10.1 Essential Reading

  • The Linux Programming Interface (Kerrisk) - Ch. 62
  • The Craft of Text Editing (Finseth) - Ch. 1-3

10.2 Video Resources

  • Terminal control and ANSI basics (search: “ANSI escape sequences tutorial”)
  • Editor internals overview (search: “text editor data structures”)

10.3 Tools & Documentation

  • termios(3) man page
  • POSIX open(2), read(2), write(2), rename(2)
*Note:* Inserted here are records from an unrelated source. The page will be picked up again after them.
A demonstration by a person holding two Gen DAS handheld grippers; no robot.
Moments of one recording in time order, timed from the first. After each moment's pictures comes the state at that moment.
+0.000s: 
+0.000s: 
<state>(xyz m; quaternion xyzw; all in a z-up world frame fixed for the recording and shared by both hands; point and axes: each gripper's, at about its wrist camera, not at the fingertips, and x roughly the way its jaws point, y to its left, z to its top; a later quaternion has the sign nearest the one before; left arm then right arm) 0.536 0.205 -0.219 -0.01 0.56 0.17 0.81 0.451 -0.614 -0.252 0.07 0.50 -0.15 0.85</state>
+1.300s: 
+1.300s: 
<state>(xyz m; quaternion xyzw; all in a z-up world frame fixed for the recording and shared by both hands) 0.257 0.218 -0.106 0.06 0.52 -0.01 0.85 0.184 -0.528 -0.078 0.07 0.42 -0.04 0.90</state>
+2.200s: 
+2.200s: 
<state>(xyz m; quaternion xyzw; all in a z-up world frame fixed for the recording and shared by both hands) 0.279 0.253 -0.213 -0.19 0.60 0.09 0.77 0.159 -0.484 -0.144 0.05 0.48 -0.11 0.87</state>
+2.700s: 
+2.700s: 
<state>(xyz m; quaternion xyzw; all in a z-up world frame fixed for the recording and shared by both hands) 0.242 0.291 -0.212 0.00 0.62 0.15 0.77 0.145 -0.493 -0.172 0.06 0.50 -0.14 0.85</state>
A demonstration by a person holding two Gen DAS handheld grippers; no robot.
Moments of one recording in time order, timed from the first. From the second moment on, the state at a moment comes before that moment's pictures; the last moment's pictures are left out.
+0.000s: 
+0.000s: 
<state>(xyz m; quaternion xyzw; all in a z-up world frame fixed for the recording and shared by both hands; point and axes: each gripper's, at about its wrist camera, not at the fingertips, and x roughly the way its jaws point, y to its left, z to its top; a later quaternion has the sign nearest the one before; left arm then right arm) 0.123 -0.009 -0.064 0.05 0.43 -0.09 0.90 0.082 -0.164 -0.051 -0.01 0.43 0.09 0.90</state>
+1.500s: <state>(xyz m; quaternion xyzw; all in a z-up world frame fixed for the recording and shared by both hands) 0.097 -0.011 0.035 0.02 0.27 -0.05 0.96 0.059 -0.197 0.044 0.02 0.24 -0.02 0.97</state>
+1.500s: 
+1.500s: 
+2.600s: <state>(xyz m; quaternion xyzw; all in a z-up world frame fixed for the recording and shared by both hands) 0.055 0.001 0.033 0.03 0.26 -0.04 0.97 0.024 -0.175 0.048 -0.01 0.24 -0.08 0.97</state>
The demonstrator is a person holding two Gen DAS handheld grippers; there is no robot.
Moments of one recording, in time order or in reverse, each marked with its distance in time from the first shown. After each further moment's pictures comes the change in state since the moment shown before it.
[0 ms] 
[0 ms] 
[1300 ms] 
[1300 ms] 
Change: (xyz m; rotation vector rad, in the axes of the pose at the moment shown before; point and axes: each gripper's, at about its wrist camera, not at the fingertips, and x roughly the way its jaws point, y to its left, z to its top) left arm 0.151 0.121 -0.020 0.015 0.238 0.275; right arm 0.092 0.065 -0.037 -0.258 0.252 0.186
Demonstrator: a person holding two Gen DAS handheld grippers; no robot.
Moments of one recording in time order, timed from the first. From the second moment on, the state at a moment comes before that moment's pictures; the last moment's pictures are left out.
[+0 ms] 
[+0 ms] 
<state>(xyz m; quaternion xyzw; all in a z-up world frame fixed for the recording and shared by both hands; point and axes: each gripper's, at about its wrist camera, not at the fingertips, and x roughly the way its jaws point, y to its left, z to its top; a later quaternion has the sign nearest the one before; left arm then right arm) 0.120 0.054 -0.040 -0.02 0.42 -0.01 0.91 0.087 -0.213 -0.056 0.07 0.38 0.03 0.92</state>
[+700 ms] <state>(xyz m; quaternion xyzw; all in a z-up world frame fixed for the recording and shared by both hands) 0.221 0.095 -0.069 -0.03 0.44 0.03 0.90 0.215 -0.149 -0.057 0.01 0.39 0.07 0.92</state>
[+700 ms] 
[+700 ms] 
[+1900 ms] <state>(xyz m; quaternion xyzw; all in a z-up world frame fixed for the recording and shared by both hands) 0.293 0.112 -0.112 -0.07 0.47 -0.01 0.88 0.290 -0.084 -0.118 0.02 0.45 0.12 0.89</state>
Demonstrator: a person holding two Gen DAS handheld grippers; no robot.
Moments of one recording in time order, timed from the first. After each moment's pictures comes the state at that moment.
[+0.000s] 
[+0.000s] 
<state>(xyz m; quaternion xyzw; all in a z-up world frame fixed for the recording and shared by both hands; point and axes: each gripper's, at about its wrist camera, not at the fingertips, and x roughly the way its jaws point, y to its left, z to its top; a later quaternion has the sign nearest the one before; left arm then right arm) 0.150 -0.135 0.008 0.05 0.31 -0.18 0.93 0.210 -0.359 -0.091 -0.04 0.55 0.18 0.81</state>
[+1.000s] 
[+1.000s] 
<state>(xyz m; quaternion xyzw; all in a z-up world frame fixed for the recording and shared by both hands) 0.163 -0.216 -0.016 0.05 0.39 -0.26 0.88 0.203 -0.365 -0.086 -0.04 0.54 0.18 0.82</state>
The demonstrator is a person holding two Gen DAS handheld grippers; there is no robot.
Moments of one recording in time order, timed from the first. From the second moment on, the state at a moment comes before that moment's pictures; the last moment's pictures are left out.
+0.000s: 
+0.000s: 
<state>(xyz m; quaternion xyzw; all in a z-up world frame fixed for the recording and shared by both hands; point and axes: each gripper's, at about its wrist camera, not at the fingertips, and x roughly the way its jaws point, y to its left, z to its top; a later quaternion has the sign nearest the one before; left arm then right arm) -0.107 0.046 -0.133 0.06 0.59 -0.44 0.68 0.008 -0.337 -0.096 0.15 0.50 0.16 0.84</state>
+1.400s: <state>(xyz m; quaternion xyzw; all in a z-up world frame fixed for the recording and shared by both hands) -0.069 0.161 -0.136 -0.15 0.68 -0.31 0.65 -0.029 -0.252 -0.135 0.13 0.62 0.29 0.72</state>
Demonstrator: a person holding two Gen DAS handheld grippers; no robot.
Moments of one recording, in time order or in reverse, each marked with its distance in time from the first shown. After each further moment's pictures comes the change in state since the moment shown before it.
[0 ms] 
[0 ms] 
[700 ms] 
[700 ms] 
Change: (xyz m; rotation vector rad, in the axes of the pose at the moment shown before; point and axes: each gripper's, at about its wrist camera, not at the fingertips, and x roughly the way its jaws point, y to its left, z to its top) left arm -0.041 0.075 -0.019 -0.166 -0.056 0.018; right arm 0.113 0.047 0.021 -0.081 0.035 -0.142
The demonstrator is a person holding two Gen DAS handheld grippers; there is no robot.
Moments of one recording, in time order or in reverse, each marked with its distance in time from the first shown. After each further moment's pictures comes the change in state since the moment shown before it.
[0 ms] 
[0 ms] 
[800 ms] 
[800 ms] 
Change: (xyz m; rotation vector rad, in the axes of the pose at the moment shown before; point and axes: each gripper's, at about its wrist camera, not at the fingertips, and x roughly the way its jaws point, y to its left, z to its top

11. Self-Assessment Checklist

11.1 Understanding

  • I can explain canonical vs raw mode without notes.
  • I can explain how a gap buffer works and its tradeoffs.
  • I can describe how cursor mapping works with tabs.

11.2 Implementation

  • All functional requirements are met.
  • Save uses temp + rename and reports errors.
  • Terminal settings always restore on exit.

11.3 Growth

  • I can describe one improvement to rendering performance.
  • I can explain this project in an interview.

12. Submission / Completion Criteria

Minimum Viable Completion:

  • Raw mode works and restores cleanly.
  • Normal and Insert modes function correctly.
  • File load/save works with error handling.

Full Completion:

  • All minimum criteria plus:
  • Command-line mode with :w, :q, :wq.
  • Status line with file info and mode.

Excellence (Going Above & Beyond):

  • Undo/redo with command grouping.
  • Basic syntax highlighting or search.

13. Determinism and Reproducibility Notes

  • Use KILO_TEST_MODE=1 to freeze any timestamps in the status bar.
  • Keep a fixed fixtures/demo.txt so the golden demo always matches.
  • The failure demo uses a consistent path (/root/secret.txt) to trigger EACCES.